The wind resource can vary significantly during the course of the year, in many cases being much better in the winter or spring than in the summer, so that a system with a seasonal energy storage capacity would be a great advantage. Seasonal storage using a CAES system with a 250-hour storage reservoir for an average annual wind class four resource has been analyzed 12. This evaluation demonstrates that electrical seasonal energy storage is both technically and economically feasible.

## Recommendations

In order to insure that CAES systems can easily be adapted to wind industry needs, several issues must be addressed. These are CAES siting potential, demonstration plants, and possible new regulations.

### CAES Siting Potential

Geological surveys have been done in the U.S.A. that have identified regions where storage reservoirs based on solution mined salt caverns, porous rock or hardrock caverns could be located. Similar results might be expected in Europe, India, or China, for example, but this needs to be documented.

### Demonstration Plant

A demonstration plant that combines a CAES system with the appropriate number of wind turbines should be built. One possible configuration would be a 200 MW wind/CAES baseload facility; this would require about 575 MW of installed wind turbine capacity coupled to a CAES system with a 225 MW compressor charge rate and a 150 MW discharge rate. Since the required amount of nameplate wind turbine capacity already exists in several locations, only the CAES plant and any required transmission upgrade needs to be financed at an estimated cost of about $75 million ($500/kW).

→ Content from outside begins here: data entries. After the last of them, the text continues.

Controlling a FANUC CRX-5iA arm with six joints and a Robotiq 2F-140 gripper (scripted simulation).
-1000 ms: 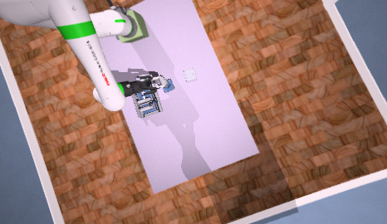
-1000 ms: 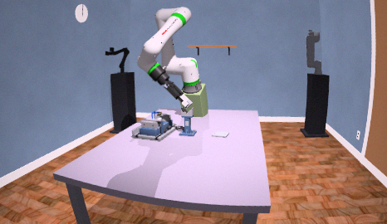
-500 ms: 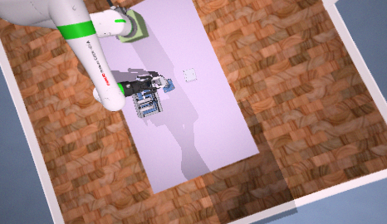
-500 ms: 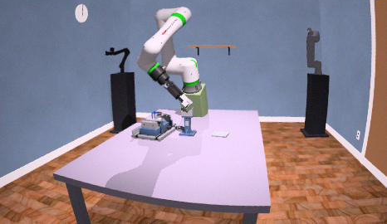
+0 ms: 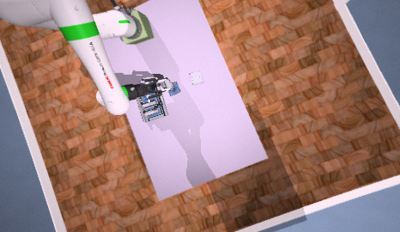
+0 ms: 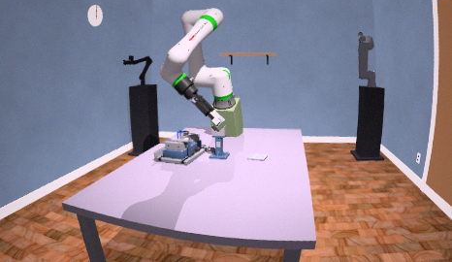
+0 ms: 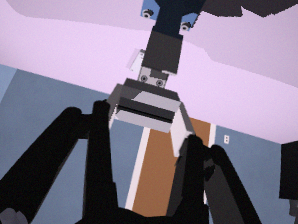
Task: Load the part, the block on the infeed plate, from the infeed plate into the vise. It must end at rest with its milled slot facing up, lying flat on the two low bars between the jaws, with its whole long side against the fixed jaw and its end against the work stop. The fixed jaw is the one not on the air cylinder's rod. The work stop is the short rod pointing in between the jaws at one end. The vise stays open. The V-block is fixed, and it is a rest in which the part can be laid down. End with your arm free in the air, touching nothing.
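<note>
My hand is 1 cm to the right of the part and 1 cm above it. From my hand the other things lie so: air cylinder rod (18 cm to the right, 13 cm below).
</note>
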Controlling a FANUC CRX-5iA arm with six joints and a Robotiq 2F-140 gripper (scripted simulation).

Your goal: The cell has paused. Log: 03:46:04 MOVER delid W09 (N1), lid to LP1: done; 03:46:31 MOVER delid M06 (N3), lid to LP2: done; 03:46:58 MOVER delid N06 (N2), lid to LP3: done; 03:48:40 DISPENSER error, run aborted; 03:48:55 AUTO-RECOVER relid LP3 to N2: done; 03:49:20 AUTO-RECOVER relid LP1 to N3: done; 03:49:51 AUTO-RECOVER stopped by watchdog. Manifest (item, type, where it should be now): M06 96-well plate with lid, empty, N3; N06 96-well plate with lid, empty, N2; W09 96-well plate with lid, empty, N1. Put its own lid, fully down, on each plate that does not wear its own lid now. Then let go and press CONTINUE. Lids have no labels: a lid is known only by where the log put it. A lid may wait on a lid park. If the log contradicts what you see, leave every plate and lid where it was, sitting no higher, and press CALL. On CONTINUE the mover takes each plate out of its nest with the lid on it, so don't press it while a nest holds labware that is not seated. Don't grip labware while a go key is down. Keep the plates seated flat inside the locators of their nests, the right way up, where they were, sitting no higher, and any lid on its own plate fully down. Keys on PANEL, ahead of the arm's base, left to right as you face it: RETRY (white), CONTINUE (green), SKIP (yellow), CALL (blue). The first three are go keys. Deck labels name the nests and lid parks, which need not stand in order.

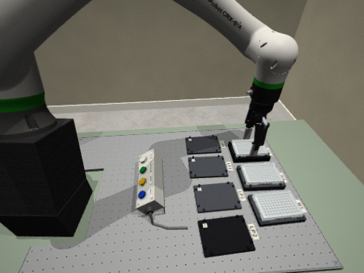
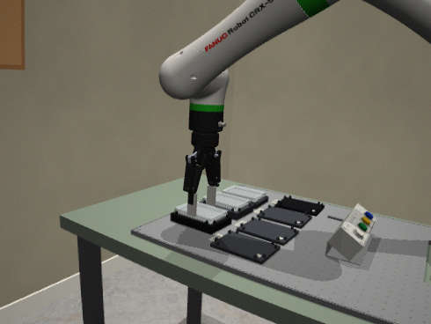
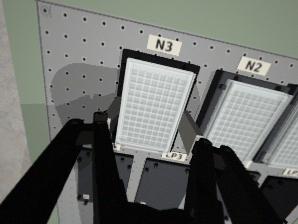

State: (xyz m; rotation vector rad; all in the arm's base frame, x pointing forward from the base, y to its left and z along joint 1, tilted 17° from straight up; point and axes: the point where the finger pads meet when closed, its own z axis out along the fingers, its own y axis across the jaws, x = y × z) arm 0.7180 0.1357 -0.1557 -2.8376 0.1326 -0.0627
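My gripper is now 3 cm above the plate. Round my hand: lid park LP3: 19 cm behind, 6 cm below, 5 cm to the right; lid park LP4: 18 cm behind, 7 cm to the left, 6 cm below; lid park LP1: 19 cm to the right, 19 cm behind, 6 cm below.
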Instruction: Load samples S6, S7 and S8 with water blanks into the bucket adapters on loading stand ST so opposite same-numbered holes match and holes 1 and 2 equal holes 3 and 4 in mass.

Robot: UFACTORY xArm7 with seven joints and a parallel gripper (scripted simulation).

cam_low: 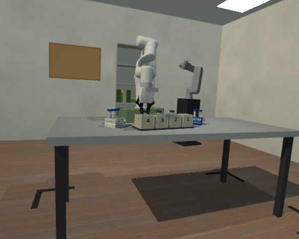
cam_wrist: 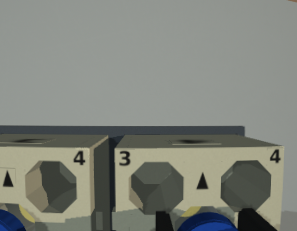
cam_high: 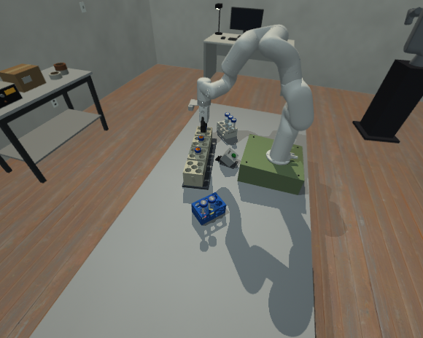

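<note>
Right now my hand is 18 cm past the white-dot tube, 13 cm to the left of it and 6 cm above it. Also, from my hand: white rack (14 cm behind, 15 cm to the right, 9 cm below); tube rack (10 cm behind, 52 cm to the left, 9 cm below).
</note>
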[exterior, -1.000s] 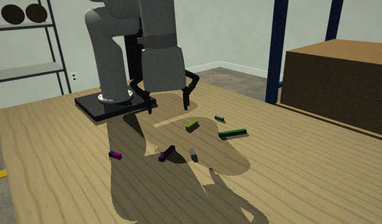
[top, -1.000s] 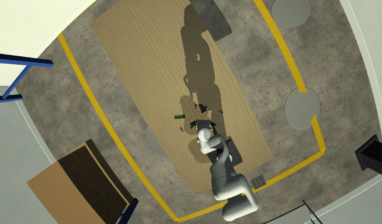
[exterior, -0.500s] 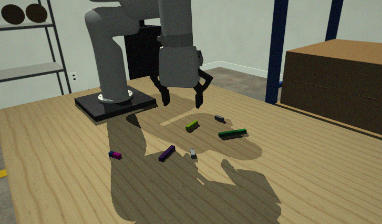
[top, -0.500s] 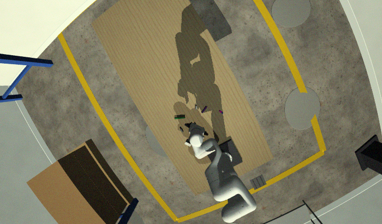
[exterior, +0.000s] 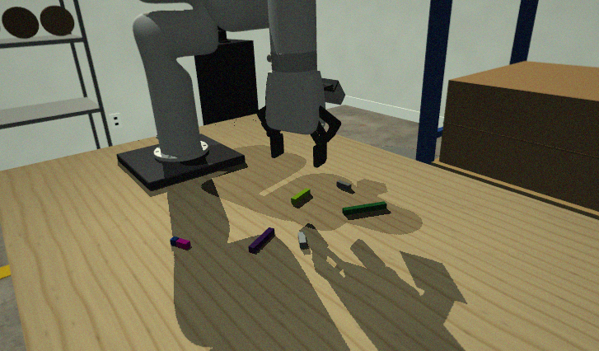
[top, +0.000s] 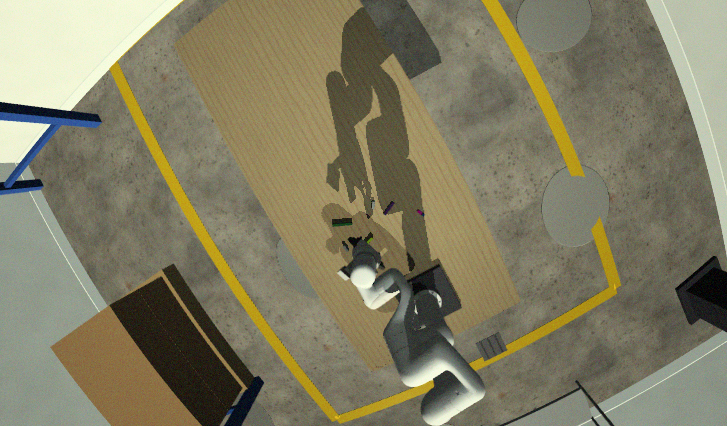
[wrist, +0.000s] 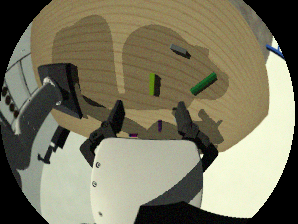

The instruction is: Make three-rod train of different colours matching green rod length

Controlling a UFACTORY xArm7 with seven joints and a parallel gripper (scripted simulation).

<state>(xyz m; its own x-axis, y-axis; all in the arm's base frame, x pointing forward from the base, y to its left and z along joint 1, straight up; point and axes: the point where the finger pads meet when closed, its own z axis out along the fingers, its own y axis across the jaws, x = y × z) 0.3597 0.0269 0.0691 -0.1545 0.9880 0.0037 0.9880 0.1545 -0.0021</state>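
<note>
The lime rod lies 8 cm below my hand. Round my hand: magenta rod (3 cm behind, 23 cm to the right, 8 cm below); purple rod (6 cm ahead, 15 cm to the right, 8 cm below); green rod (12 cm ahead, 4 cm to the left, 8 cm below).
</note>
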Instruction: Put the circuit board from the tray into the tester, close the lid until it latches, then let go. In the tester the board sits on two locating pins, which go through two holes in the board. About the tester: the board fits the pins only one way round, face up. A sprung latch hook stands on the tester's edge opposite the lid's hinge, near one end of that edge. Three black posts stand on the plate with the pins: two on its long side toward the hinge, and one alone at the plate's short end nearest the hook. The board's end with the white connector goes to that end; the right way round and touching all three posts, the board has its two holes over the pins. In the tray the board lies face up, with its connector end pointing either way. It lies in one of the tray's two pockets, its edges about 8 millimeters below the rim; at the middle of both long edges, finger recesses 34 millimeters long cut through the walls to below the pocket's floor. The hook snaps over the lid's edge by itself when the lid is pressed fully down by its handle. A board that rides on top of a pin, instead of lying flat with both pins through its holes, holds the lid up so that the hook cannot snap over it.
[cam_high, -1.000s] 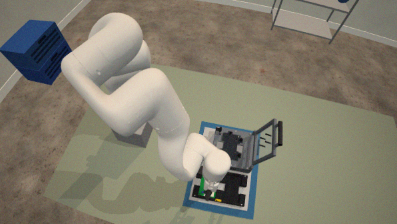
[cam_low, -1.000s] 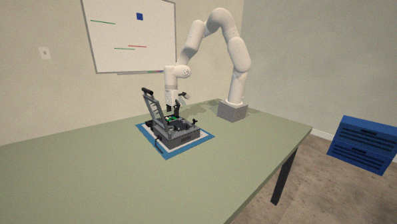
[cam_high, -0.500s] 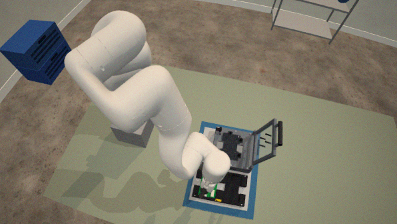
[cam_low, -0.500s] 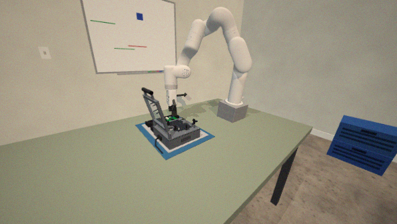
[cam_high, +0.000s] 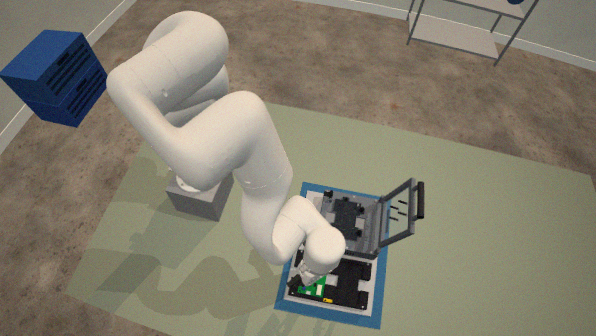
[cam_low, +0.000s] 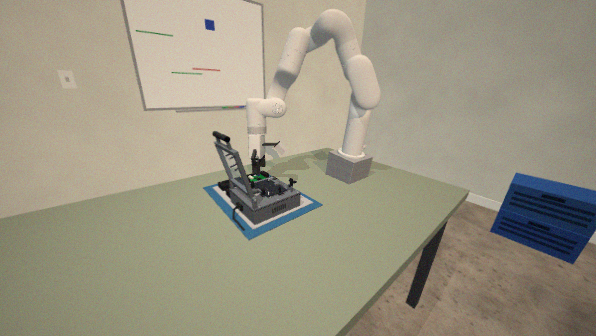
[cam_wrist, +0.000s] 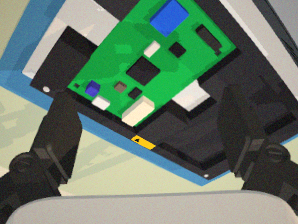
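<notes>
The green circuit board lies 5 cm below my hand. Round my hand: tester lid (19 cm ahead, 17 cm to the left, 11 cm above); latch hook (23 cm to the left, 2 cm above).
</notes>
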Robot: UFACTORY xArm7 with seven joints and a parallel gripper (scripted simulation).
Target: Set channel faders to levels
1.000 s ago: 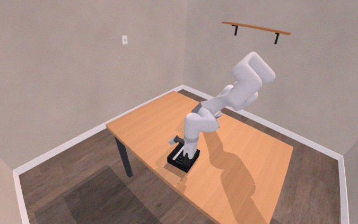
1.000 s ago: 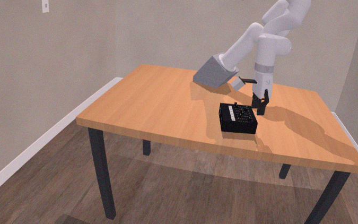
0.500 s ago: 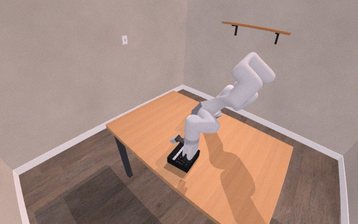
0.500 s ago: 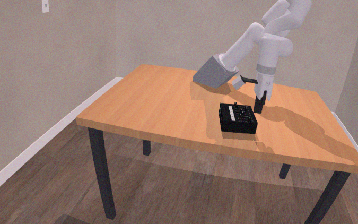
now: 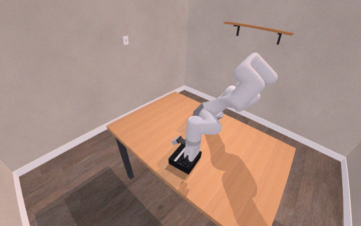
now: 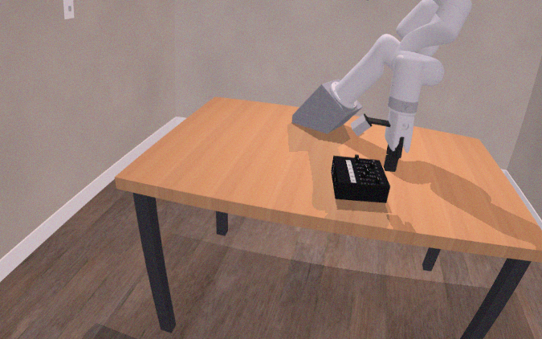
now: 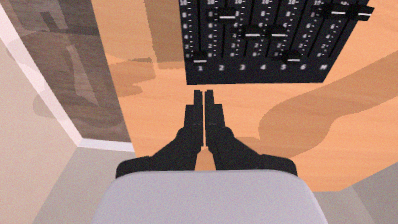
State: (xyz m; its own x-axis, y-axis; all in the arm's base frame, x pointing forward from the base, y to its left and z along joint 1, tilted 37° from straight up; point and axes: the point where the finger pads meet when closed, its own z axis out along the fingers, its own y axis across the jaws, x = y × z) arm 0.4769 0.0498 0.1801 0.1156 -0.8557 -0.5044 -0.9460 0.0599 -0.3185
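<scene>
My hand is 10 mm short of the fader 1 cap, 30 mm to the left of it and 50 mm above it. Also, from my hand: fader 2 cap: 10 mm behind, 60 mm to the right, 50 mm below; then fader 4 cap: 60 mm behind, 60 mm to the right, 50 mm below; then fader 3 cap: 40 mm behind, 50 mm to the right, 50 mm below.
</scene>
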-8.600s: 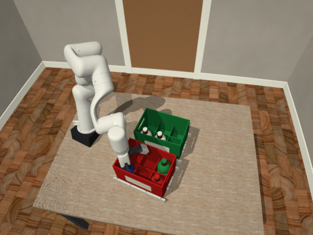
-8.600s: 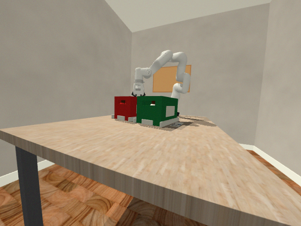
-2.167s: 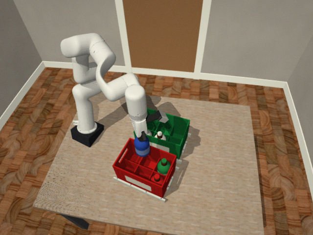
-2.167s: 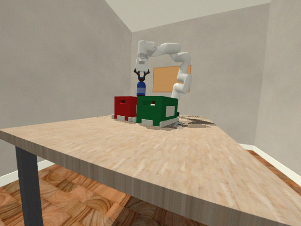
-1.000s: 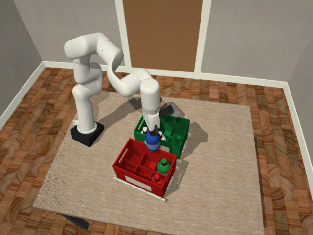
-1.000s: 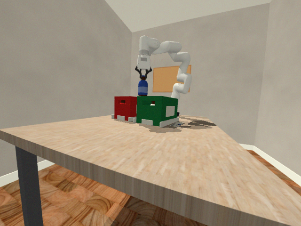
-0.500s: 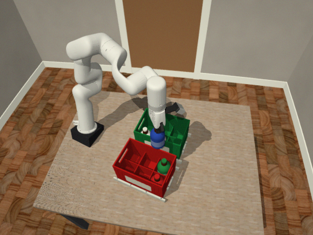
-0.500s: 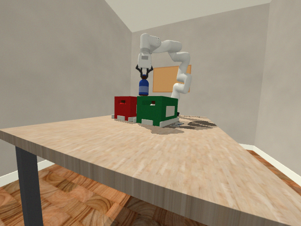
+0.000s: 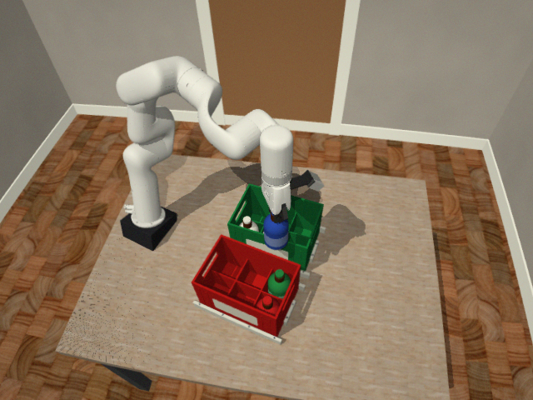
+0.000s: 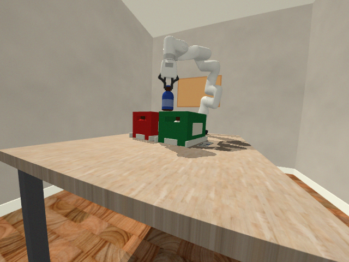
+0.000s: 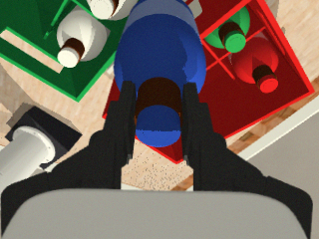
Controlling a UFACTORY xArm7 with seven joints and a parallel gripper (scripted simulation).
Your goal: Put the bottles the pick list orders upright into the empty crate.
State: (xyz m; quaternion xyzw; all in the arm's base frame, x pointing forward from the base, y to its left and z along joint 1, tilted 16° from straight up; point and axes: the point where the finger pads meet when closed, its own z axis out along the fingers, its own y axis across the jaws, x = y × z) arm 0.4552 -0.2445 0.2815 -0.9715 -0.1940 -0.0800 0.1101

While CAES plants are already operational in Germany and the U.S., they typically are coupled to a baseload rather than to an intermittent power plant. A demonstration plant would serve to resolve the details of the control system that couples intermittent wind energy to the high power compressors. Most importantly, such a project would overcome the reluctance of a utility or company to be the first to build a new type of installation by underwriting the risk inevitably associated with a unique effort.

### Renewable Energy/Fossil Fuel Combination Plants

It is critical that the total integrated system consisting of the renewable energy source and storage system, including those storage technologies that use fossil fuels directly, be considered a renewable energy supplier. For example, following the guidelines in PURPA (Public Utilities Regulatory Policies Act) in the U.S., a power plant may be considered to be a renewable energy facility (a qualifying facility) provided that the fossil fuel energy input is limited to 25% of the total annual energy input.

An illustration of this approach is given by the Luz solar thermal power plants 13 in California. These use natural gas or fuel oil to generate steam in parallel with sun-tracking parabolic trough solar concentrators. In this fashion, the plant could generate power reliably at times of maximum demand and thus capture a premium price for its output. The Luz Company was forced into bankruptcy by low natural gas prices in 1991; however, their plants were the largest and most economical solar electric technology developed to date.

Using PURPA as a model, legislation allowing fossil fuel/renewable energy hybrid plants to be considered as renewable energy facilities should be enacted globally.

## Summary

Intermittent renewable energy is widely perceived as not being competitive with conventional sources of power in utility scale systems. This false impression is due mainly to the lack of understanding that a reliable, cost-effective utility scale storage technology does actually exist. A small, well-focused program incorporating the above elements of site surveys, legislation and demonstration plants would be a key factor in overcoming this misperception and allowing renewable intermittent energy to supply a very large fraction of total electricity demand.